== ACTIVITY ==
Retype exactly the lines from the one that contains "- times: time" through the end of the listing, both included, but not the pictures.

--- RAW DATA Enclosed Below ---

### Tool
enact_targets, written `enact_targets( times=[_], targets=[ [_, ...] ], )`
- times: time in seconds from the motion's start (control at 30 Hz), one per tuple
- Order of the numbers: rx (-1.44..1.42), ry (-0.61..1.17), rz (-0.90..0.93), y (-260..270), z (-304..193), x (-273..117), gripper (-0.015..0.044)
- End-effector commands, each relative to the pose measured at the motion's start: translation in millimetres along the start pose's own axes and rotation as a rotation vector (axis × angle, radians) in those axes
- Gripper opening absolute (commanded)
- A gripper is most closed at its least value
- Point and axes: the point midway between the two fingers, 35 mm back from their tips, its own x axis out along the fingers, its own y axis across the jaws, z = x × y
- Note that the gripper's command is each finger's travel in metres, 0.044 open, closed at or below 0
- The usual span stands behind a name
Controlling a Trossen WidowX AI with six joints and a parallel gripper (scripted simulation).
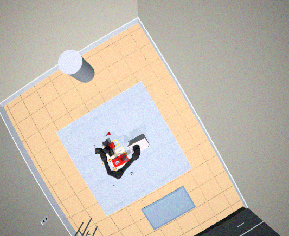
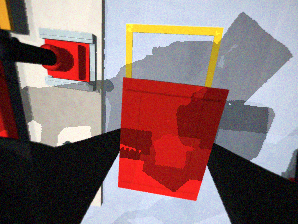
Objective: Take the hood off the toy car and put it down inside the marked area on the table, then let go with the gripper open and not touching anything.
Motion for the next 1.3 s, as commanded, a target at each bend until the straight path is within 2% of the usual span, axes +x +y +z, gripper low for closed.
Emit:
enact_targets(
  times=[0.0,1.0,1.27],
  targets=[
    [0.005,-0.004,0.003,0.3,0.6,1.4,0.0000],
    [0.005,-0.004,0.004,0.6,0.5,16.3,0.0000],
    [0.000,0.000,0.001,0.3,-0.1,15.3,0.0210]
  ],
)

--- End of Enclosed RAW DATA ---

== RESULT OF THE EXERCISE ==
- times: time in seconds from the motion's start (control at 30 Hz), one per tuple
- Order of the numbers: rx (-1.44..1.42), ry (-0.61..1.17), rz (-0.90..0.93), y (-260..270), z (-304..193), x (-273..117), gripper (-0.015..0.044)
- End-effector commands, each relative to the pose measured at the motion's start: translation in millimetres along the start pose's own axes and rotation as a rotation vector (axis × angle, radians) in those axes
- Gripper opening absolute (commanded)
- A gripper is most closed at its least value
- Point and axes: the point midway between the two fingers, 35 mm back from their tips, its own x axis out along the fingers, its own y axis across the jaws, z = x × y
- Note that the gripper's command is each finger's travel in metres, 0.044 open, closed at or below 0
- The usual span stands behind a name
Controlling a Trossen WidowX AI with six joints and a parallel gripper (scripted simulation).
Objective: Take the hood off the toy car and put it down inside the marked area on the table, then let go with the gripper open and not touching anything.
Motion for the next 1.3 s, as commanded, a target at each bend until the straight path is within 2% of the usual span, axes +x +y +z, gripper low for closed.
Emit:
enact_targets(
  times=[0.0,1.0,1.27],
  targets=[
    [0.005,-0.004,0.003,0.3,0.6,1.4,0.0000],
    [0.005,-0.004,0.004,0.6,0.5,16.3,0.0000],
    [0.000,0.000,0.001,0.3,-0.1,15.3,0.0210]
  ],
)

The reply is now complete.